- Aim of the task:
Pictures aside, repeat every record below exactly.

- The data:
---

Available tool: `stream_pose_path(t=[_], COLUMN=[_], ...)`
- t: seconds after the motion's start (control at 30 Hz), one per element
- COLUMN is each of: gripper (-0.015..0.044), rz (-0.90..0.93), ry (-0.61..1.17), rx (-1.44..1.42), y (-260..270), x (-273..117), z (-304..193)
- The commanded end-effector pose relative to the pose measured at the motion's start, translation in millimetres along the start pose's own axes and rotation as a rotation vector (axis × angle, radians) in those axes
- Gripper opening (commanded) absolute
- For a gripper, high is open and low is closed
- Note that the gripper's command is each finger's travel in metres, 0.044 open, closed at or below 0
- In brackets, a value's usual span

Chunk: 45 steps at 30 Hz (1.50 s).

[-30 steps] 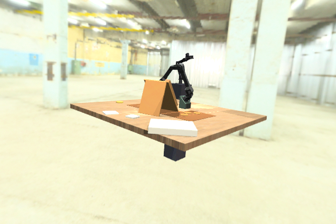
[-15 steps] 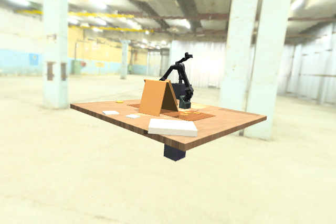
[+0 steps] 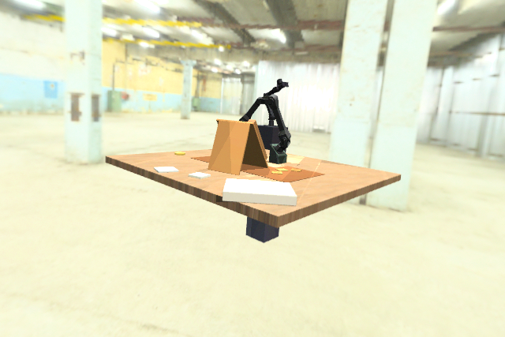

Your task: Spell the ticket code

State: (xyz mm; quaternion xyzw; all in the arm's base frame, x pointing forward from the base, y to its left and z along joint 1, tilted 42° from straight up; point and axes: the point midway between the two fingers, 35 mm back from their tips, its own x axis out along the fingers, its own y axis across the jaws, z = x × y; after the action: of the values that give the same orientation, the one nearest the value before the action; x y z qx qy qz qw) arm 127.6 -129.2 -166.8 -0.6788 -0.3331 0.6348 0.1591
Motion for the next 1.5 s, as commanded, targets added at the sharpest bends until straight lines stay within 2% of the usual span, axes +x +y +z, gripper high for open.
stream_pose_path(t=[0.0,1.47], gripper=[0.0000,0.0000], rz=[0.005,0.005], ry=[-0.002,-0.002], rx=[-0.005,-0.004], y=[0,-2], x=[-3,-20], z=[0,0])
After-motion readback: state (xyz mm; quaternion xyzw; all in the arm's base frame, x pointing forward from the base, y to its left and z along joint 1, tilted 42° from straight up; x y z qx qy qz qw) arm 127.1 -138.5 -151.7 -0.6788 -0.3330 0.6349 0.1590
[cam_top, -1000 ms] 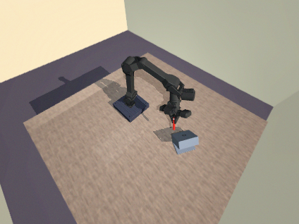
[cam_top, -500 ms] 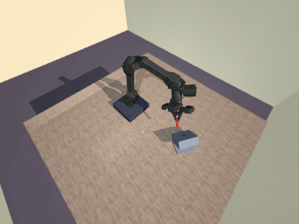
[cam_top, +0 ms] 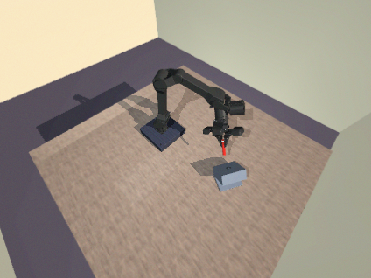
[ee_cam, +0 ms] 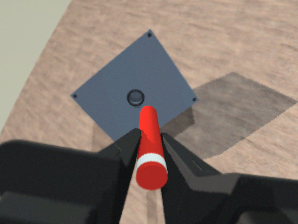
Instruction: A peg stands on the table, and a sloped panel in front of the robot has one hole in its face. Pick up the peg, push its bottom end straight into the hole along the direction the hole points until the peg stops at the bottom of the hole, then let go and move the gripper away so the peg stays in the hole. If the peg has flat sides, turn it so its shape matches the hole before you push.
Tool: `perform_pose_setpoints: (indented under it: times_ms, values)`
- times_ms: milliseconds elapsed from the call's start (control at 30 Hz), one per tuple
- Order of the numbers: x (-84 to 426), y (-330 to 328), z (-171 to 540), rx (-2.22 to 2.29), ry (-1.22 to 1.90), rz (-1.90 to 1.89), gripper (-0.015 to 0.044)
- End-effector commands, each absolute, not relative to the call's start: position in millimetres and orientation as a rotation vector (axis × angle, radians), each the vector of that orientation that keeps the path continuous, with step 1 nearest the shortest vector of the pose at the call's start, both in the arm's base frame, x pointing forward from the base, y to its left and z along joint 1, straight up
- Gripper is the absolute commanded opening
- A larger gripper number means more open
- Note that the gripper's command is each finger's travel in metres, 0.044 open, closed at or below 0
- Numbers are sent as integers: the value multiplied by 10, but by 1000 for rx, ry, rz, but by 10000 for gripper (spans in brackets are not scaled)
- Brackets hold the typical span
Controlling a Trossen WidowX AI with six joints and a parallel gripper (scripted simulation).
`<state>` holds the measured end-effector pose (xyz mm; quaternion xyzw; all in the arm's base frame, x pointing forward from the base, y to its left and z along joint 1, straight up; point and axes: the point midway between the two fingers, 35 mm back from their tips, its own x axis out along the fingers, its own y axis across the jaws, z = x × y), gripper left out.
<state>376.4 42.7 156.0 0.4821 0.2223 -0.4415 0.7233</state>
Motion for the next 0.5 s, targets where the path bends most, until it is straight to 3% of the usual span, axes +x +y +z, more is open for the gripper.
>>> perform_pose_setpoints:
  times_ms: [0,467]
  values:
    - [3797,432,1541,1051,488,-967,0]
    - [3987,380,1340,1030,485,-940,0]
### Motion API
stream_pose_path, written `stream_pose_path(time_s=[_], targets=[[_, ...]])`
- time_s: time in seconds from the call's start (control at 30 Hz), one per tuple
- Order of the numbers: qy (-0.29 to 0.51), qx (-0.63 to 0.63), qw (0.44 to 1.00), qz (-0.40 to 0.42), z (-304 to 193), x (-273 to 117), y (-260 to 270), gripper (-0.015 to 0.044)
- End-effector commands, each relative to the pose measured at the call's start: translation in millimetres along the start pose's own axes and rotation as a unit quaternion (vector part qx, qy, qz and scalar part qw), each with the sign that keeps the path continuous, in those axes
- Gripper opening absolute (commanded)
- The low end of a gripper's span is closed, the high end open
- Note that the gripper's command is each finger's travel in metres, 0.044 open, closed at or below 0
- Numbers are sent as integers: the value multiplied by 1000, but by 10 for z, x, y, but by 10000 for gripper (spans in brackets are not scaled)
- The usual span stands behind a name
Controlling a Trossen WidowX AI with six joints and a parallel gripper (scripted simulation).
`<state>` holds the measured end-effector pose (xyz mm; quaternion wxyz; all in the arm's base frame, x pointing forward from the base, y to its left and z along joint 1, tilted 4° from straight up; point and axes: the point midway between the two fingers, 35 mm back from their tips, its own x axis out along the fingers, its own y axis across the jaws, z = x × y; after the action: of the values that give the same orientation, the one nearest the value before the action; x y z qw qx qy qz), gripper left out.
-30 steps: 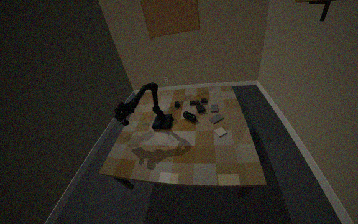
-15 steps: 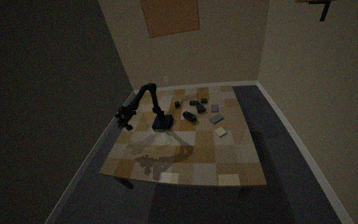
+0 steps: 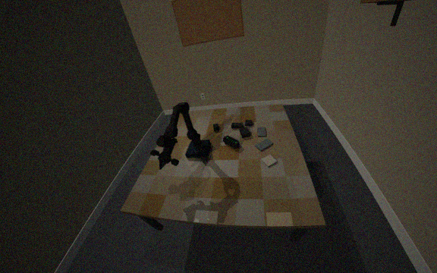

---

- Answer to the exercise:
Available tool: `stream_pose_path(t=[_], COLUMN=[_], ...)`
- t: seconds after the motion's start (control at 30 Hz), one per element
- COLUMN is each of: gripper (-0.015..0.044), rz (-0.90..0.93), ry (-0.61..1.17), rx (-1.44..1.42), y (-260..270), x (-273..117), z (-304..193)
- The commanded end-effector pose relative to the pose measured at the motion's start, translation in millimetres along the start pose's own axes and rotation as a rotation vector (axis × angle, radians) in those axes
- Gripper opening (commanded) absolute
- For a gripper, high is open and low is closed
- Note that the gripper's command is each finger's travel in metres, 0.044 open, closed at or below 0
- In brackets, a value's usual span

Chunk: 45 steps at 30 Hz (1.50 s).

[-30 steps] 
[-15 steps] 
[+0 steps] 

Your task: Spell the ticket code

State: (xyz mm; quaternion xyzw; all in the arm's base frame, x pointing forward from the base, y to its left and z along joint 1, tilted 42° from straight up; point and axes: the point midway between the two fingers, 35 mm back from their tips, its own x axis out along the fingers, its own y axis across the jaws, z = x × y; after the action: of the values that give the same orientation, the one nearest the value before the action; x y z qx qy qz qw) arm 127.6 -129.2 -166.8 -0.6788 -0.3331 0.6348 0.1591
Motion for the next 1.5 s, as commanded, targets added at the sharpest bends until straight lines stay within 2% of the usual span, axes +x +y +z, gripper high for open.
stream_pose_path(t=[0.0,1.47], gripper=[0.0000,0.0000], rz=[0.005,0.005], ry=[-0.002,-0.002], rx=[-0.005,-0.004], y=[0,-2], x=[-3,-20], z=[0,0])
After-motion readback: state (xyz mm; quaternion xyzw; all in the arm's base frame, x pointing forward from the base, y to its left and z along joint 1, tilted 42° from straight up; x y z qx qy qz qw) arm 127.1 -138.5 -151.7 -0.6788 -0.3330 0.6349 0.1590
[cam_top, -1000 ms] 
[cam_top, -500 ms] 
[cam_top, +0 ms] 
[ee_cam, +0 ms] 
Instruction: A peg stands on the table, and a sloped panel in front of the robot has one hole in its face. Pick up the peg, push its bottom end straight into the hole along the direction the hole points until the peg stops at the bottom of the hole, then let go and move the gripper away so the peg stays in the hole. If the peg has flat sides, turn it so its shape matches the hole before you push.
Tool: `perform_pose_setpoints: (indented under it: times_ms, values)`
- times_ms: milliseconds elapsed from the call's start (control at 30 Hz), one per tuple
- Order of the numbers: x (-84 to 426), y (-330 to 328), z (-171 to 540), rx (-2.22 to 2.29), ry (-1.22 to 1.90), rz (-1.90 to 1.89), gripper (-0.015 to 0.044)
- End-effector commands, each absolute, not relative to the call's start: position in millimetres and orientation as a rotation vector (axis × angle, radians), each the vector of that orientation that keeps the path continuous, with step 1 nearest the shortest vector of the pose at the call's start, both in the arm's base frame, x pointing forward from the base, y to its left and z along joint 1, straight up
- Gripper is the absolute commanded opening
- A larger gripper number means more open
- Note that the gripper's command is each finger's travel in metres, 0.044 open, closed at or below 0
- Numbers are sent as integers: the value multiplied by 10, but by 1000 for rx, ry, rz, but by 10000 for gripper (spans in brackets are not scaled)
- Brackets hold the typical span
Controlling a Trossen WidowX AI with six joints and a parallel gripper (scripted simulation).
`<state>` holds the measured end-effector pose (xyz mm; quaternion xyzw; all in the arm's base frame, x pointing forward from the base, y to its left and z along joint 1, straight up; point and axes: the point midway between the two fingers, 35 mm back from their tips, its own x axis out along the fingers, its own y axis across the jaws, z = x × y), gripper left out.
<state>376.4 42.7 156.0 0.4821 0.2223 -0.4415 0.7233</state>
Motion for the next 0.5 s, targets where the path bends most, until it is straight to 3% of the usual span, axes +x +y +z, more is open for the gripper.
>>> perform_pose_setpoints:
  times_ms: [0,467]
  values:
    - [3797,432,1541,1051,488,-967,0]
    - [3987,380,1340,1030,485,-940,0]
### Motion API
stream_pose_path, written `stream_pose_path(time_s=[_], targets=[[_, ...]])`
- time_s: time in seconds from the call's start (control at 30 Hz), one per tuple
- Order of the numbers: qy (-0.29 to 0.51), qx (-0.63 to 0.63), qw (0.44 to 1.00), qz (-0.40 to 0.42), z (-304 to 193), x (-273 to 117), y (-260 to 270), gripper (-0.015 to 0.044)
- End-effector commands, each relative to the pose measured at the call's start: translation in millimetres along the start pose's own axes and rotation as a unit quaternion (vector part qx, qy, qz and scalar part qw), each with the sign that keeps the path continuous, in those axes
- Gripper opening absolute (commanded)
- The low end of a gripper's span is closed, the high end open
- Note that the gripper's command is each finger's travel in metres, 0.044 open, closed at or below 0
- Numbers are sent as integers: the value multiplied by 1000, but by 10 for z, x, y, but by 10000 for gripper (spans in brackets are not scaled)
- The usual span stands behind a name
Controlling a Trossen WidowX AI with six joints and a parallel gripper (scripted simulation).
`<state>` holds the measured end-effector pose (xyz mm; quaternion wxyz; all in the arm's base frame, x pointing forward from the base, y to its left and z along joint 1, tilted 4° from straight up; point and axes: the point midway between the two fingers, 35 mm back from their tips, its own x axis out along the fingers, its own y axis across the jaws, z = x × y; after the action: of the values that give the same orientation, the one nearest the value before the action; x y z qw qx qy qz), gripper left out.
-30 steps: 
-15 steps: 
+0 steps: 

This finishes the response to the exercise.